I Nuer non avevano contatti con altri popoli (al Nuer, per vivere, bastava l’orgoglio di essere un Nuer) tranne che con i contigui Dinka. Poichè sono un popolo guerriero ogni quattro o cinque anni facevano delle razzie fra i Dinka i quali li ripagavano rubandogli il bestiame. Per questa faccenda avevano creato anche un mito fondativo: in origine il Dio aveva dato una vacca al Nuer e un vitello al Dinka, ma di notte il Dinka, imitando la voce del Nuer, si era preso la vacca e il Nuer, scoperto il furto, si era fatto restituire la vacca a colpi di zagaglia.

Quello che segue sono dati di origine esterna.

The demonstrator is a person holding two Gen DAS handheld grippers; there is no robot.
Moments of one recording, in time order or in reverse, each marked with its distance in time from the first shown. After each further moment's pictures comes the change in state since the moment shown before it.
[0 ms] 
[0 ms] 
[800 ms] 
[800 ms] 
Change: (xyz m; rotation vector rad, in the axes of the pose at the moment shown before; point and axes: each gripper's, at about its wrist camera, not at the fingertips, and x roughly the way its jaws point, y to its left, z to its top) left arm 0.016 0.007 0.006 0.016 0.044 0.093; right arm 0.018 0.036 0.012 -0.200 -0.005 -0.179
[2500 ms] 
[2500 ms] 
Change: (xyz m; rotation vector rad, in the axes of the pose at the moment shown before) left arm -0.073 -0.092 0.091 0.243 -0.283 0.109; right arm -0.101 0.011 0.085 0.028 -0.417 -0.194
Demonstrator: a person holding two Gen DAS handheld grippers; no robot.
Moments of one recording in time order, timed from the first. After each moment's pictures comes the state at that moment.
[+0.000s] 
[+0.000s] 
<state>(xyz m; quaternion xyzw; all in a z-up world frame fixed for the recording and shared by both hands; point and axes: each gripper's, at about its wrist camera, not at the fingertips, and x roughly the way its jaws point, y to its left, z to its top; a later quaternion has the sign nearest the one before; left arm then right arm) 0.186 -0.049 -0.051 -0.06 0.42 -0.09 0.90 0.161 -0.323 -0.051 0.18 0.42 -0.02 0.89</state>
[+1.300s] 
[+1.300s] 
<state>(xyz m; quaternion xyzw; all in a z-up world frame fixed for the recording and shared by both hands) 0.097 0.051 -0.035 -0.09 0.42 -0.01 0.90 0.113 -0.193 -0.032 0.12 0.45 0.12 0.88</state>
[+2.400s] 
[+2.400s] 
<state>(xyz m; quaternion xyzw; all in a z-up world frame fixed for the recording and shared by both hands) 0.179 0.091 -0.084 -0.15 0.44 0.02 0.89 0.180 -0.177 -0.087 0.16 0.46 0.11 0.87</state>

Questo era l’equilibrio che avevano trovato. Tanto che quando nel 1880 arrivarono gli inglesi e vollero impedire le razzie dei Nuer i primi a lamentarsene furono i Dinka. Durante le razzie i Nuer uccidevano qualche Dinka (pochi perchè quelli se la davano a gambe) e altri li facevano prigionieri. Il prigioniero veniva trattato con grande rispetto, il suo carceriere non poteva nemmeno ordinargli di portargli un bicchiere d’acqua. Dopo un periodo di quarantena il Dinka veniva integrato e diventava un Nuer a tutti gli effetti. Racconta ancora Pritchcard: «Se chiedevi a qualcuno ‘Senti, ma quello là è un Nuer-Nuer o un Nuer-Dinka?’ Si rifiutava di risponderti».
Com’è che da questa realtà a suo modo straordinaria (libertà e uguaglianza messe insieme, una bella lezione per le supponenti democrazie occidentali) si è arrivati a quella odierna?

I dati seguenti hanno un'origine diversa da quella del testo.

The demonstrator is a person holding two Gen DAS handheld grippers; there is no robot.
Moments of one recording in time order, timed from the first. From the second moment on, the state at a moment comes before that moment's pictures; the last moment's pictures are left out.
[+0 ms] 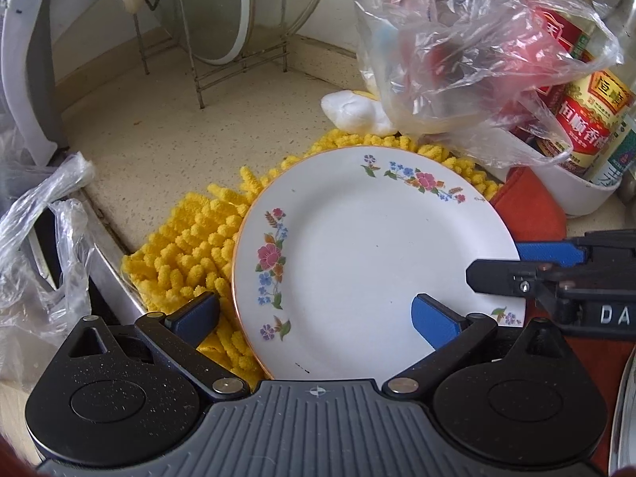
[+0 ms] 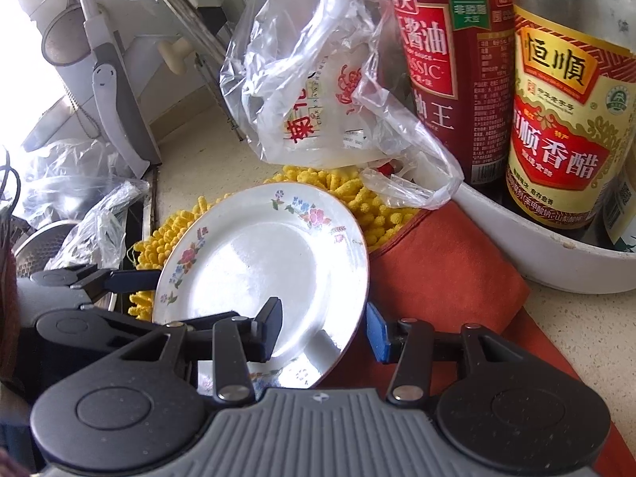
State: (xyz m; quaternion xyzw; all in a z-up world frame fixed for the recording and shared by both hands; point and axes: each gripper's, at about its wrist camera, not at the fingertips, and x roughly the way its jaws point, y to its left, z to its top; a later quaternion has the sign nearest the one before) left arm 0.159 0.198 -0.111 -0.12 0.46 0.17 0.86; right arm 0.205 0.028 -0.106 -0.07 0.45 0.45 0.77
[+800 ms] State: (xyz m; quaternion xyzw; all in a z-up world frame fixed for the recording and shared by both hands) left arm 0.157 0.183 -0.110 -0.14 0.44 0.16 0.87; right arm 0.201 0.017 -0.103 -0.08 0.44 0.46 0.77
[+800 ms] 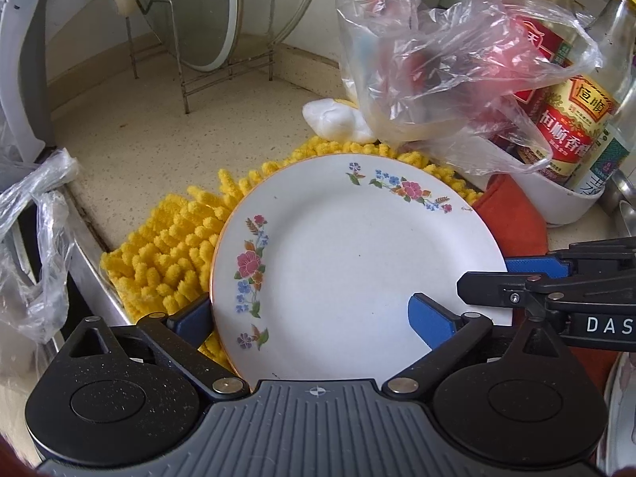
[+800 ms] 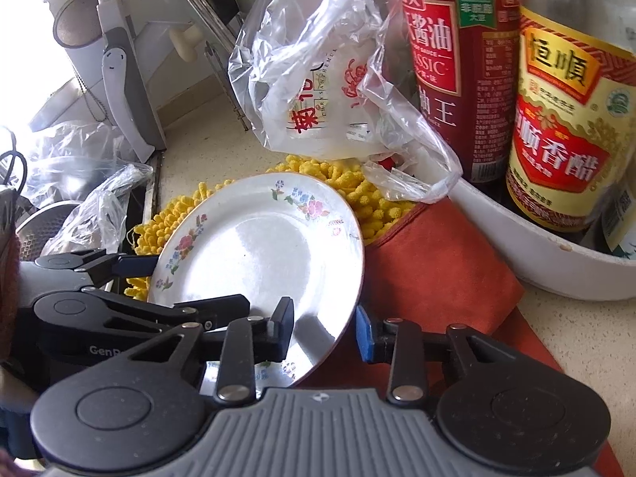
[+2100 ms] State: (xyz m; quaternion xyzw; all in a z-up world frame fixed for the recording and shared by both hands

Le ragioni sono sostanzialmente due. L’erezione a Stato nel 1956, del territorio del Sudan con la conseguente radicalizzazione in senso integralista-musulmano del Sudan del Nord che ha cercato di imporre, con i mezzi che ha uno Stato, il suo cupo credo alle popolazioni animiste del Sud che hanno reagito con una guerra civile durata quarant’anni e combattuta non certo a colpi di zagaglia (tutti vendono armi a tutti, non olet).
La penetrazione occidentale, simboleggiata dagli abiti dei suoi leader, Kiir e Mochar, vestiti in giacca e cravatta, il primo addirittura con in testa un cappello da cowboy, ha distrutto l’armonia, gli equilibri, la mentalità, la cultura su cui vivevano, da millenni, queste popolazioni tribali. E così al posto delle innocenti e liberatorie scaramucce di un tempo oggi abbiamo mille morti al giorno.